What is the number of lines below that contain the word "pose"? Respond with that number alone.

START Material provided

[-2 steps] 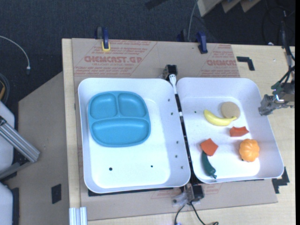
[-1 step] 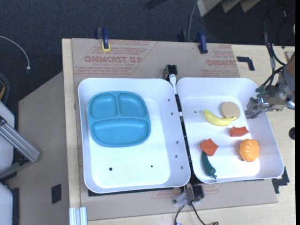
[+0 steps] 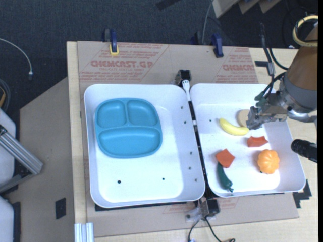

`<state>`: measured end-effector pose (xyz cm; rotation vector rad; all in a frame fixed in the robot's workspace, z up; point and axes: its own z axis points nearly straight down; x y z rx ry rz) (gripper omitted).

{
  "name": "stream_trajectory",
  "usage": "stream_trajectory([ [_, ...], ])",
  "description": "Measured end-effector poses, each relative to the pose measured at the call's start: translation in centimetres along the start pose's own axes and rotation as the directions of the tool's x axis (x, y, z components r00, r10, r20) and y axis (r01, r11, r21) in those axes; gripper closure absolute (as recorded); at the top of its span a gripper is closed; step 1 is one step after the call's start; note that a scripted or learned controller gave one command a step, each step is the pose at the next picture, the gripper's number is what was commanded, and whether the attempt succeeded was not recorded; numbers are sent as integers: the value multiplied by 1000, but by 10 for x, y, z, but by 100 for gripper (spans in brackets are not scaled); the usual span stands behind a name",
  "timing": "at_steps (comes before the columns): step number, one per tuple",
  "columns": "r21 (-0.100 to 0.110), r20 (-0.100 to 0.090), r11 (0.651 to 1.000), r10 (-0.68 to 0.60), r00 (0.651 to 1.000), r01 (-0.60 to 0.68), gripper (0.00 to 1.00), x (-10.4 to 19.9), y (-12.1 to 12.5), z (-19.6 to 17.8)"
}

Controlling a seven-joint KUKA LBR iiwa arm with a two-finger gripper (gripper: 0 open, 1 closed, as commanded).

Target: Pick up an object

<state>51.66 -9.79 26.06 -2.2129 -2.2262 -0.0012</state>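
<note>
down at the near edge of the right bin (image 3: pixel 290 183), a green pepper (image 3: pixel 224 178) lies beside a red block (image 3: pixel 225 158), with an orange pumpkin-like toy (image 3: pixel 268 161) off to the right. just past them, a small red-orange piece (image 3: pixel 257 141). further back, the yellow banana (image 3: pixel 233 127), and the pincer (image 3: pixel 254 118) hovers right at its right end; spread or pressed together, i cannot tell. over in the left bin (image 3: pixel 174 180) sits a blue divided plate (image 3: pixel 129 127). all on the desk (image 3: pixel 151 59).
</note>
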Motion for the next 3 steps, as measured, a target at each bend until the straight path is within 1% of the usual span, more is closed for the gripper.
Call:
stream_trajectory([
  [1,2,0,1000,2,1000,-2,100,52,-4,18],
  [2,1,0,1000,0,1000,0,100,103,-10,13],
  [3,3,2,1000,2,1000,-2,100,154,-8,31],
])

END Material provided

The completed task
2